In spite of the lack of waterfalls, this path has a really different landscape than the one of the gorge. There, you’ll follow a path that zigzags through a pine forest. It smells great!

There is the possibility of mountain biking during the day for 10$ for an adult and 6$ for a child from 4 to 15 years old.

Around the Park

After your hikes in the park, as already mentioned, you can stop for ice cream at the Coaticook Dairy Bar or do another activity. How about a game of mini-golf?

This one is a little different and perfect for either an evening or a rainy day. The illuminated course is located inside an old church and the cost is $11 for adults and $9 for children.

Visit the Glo Golf Adventures website HERE for more information and reservations.

Stanstead Stone Circle (30 minutes +)

To get to Stanstead from Compton, it takes about 30 minutes.

This bucolic town is literally on the American border. There is not much to see except the Victorian houses, a flea market disguised as a granite museum, and the stone circle.

Sure, it’s not Stonehenge, but the scented walk is worth the small detour. Our dogs loved the walk there (for once it was flat) which takes 30 minutes.

This circle of stones is a testament to the importance of granite to those who live around it, according to a plaque in the park.

Otherwise, in the area, you can pick raspberries or blueberries in July at Bleuetière l’Or Bleu.

Mont-Ham (3h ++)

We saved the hardest part for the end of our family road trip through the Eastern Townships. BUT, it was the most beautiful activity.

The Mont Ham is at more than 700m of altitude and overhangs the Northern valley of the Eastern Townships, at least I think so!

You can go there with the dogs but only on the last weekend of each month (Friday to Monday). Moreover, it’s possible to sleep on-site, notably in a teepee for 35$ per person per night. There are free carts to take your gear to your camp.

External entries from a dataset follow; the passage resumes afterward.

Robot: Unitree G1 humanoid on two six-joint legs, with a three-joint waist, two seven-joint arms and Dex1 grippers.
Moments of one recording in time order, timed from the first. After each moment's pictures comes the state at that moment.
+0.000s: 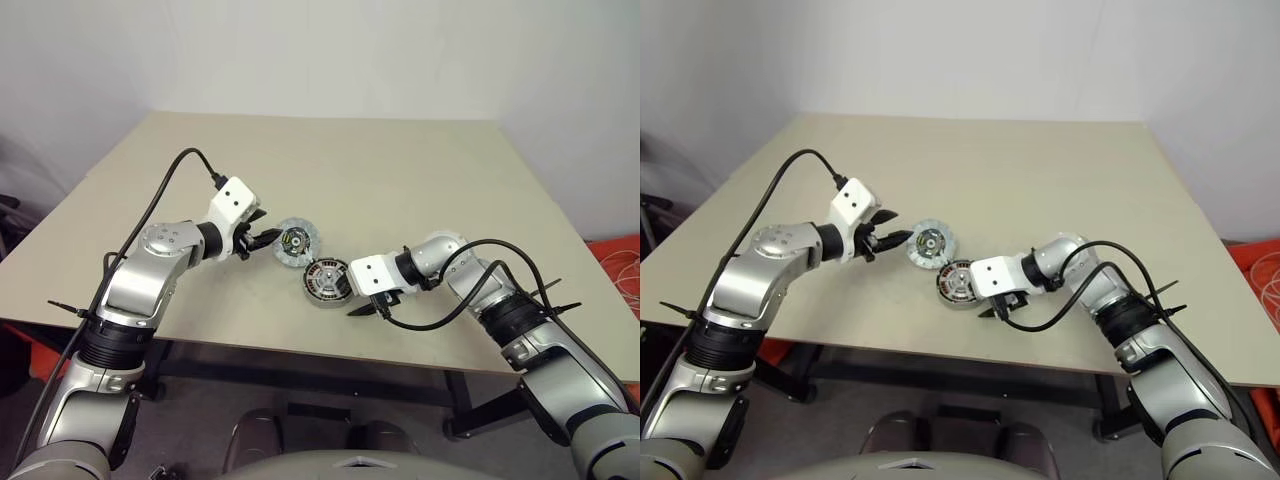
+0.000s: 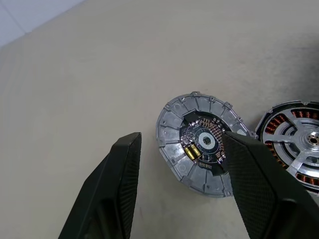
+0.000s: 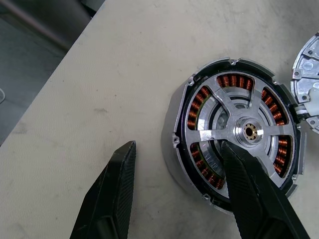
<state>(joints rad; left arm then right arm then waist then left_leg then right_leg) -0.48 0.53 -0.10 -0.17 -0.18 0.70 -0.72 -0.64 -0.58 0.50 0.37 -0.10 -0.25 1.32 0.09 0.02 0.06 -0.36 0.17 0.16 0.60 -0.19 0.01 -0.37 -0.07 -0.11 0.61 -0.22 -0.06</state>
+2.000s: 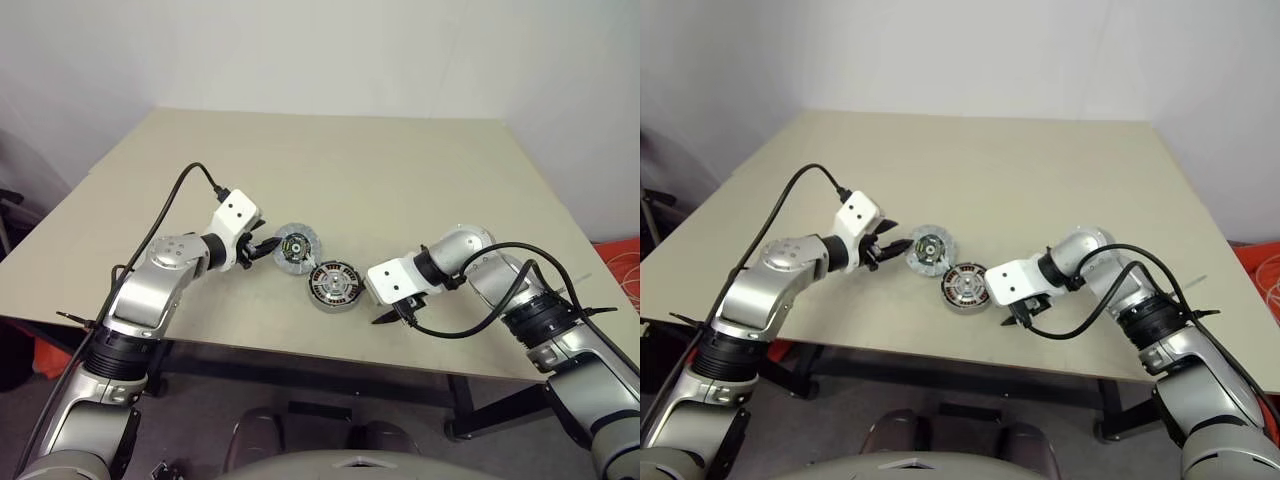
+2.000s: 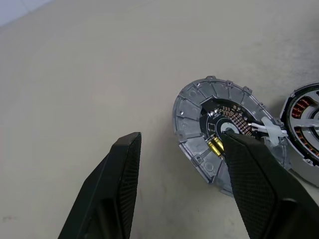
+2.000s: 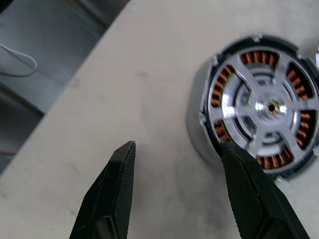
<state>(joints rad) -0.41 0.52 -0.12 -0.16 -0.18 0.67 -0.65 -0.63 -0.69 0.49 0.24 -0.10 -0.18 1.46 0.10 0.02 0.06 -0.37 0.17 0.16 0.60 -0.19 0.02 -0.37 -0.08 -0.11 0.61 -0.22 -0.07</state>
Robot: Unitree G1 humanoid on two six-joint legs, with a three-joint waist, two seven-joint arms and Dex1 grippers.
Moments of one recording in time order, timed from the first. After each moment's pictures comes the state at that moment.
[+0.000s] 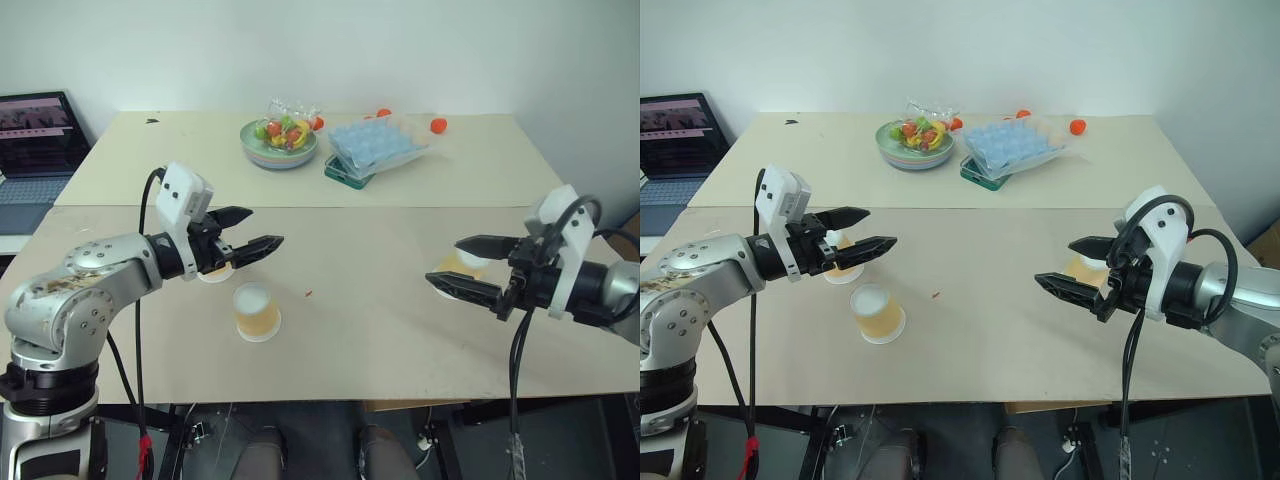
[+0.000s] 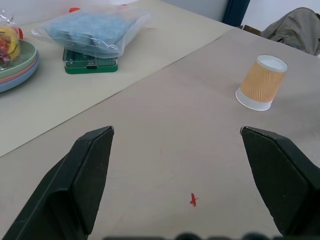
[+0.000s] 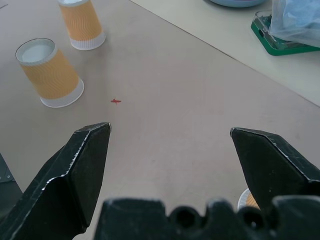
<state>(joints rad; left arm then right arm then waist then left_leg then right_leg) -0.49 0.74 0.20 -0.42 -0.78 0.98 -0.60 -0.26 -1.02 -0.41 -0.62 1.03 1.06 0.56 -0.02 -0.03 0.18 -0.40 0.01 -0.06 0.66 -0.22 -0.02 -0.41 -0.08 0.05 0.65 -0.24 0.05</state>
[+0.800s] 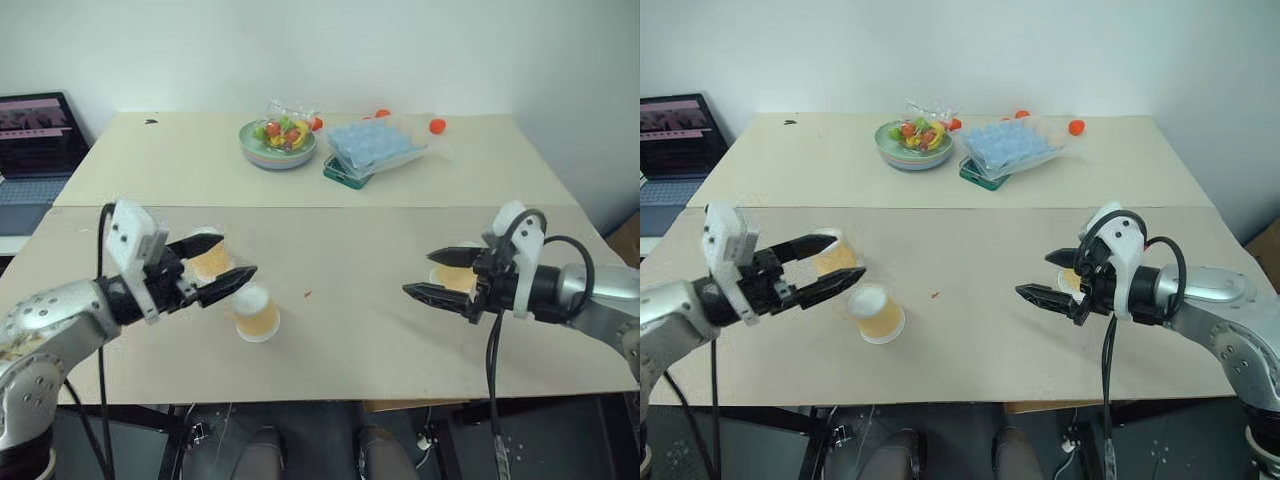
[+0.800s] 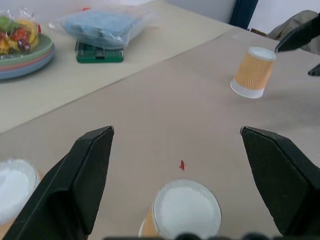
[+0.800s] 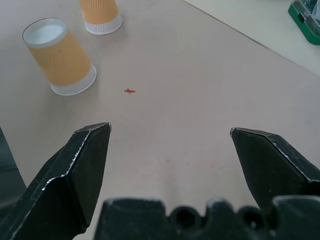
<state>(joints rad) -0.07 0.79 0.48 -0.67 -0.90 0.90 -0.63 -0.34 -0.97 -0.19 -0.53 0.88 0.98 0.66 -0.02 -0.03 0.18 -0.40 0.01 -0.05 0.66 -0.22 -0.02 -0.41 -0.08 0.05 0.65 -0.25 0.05</state>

Admission to Mount Ham Park is $8 per adult and $4 for children under 17. Parking is FREE. There are ecological toilets at the main trail entrance and garbage cans. This will be the time to go because there is nothing on the trails to accommodate you.

The trails of Mount Ham

The trails are of difficult level, except at the very beginning. They are full of rocks, but we saw parents with young children aged 4 or 5 years old managing very well on the trails. This is truly an adventure or expedition. You’ll sweat, you’ll hurt, but in the end, you’ll have a panoramic view of the valley and its many lakes.

Although not comparable, I imagined myself on Mount Everest. I felt like I was on top of the world.

We passed a lot of people with dogs of all sizes and even dads with babies in a baby carrier.

Don’t forget to wear good shoes and bring water and snacks for both you and the dogs. You’ll need it after all that effort. Try to bring only what you need to keep the weight down.

There is a lot of wind on the summit which made the experience much more pleasant as we did the trail on a hot day. The coolness and wind were not too much.

If you come with dogs, it’s recommended to take the 1.9km Intrépide trail which joins the 2.1km Panoramic trail because it’s “less” rugged.

I’m not going to lie to you, it takes a lot of courage to climb to the top of Mont-Ham, but it’s quite feasible. You just have to take your time, not be in a hurry and take breaks.

After all this effort, it was time to end our family road trip through the Eastern Townships and find the comfort of our home so we could finally wash up!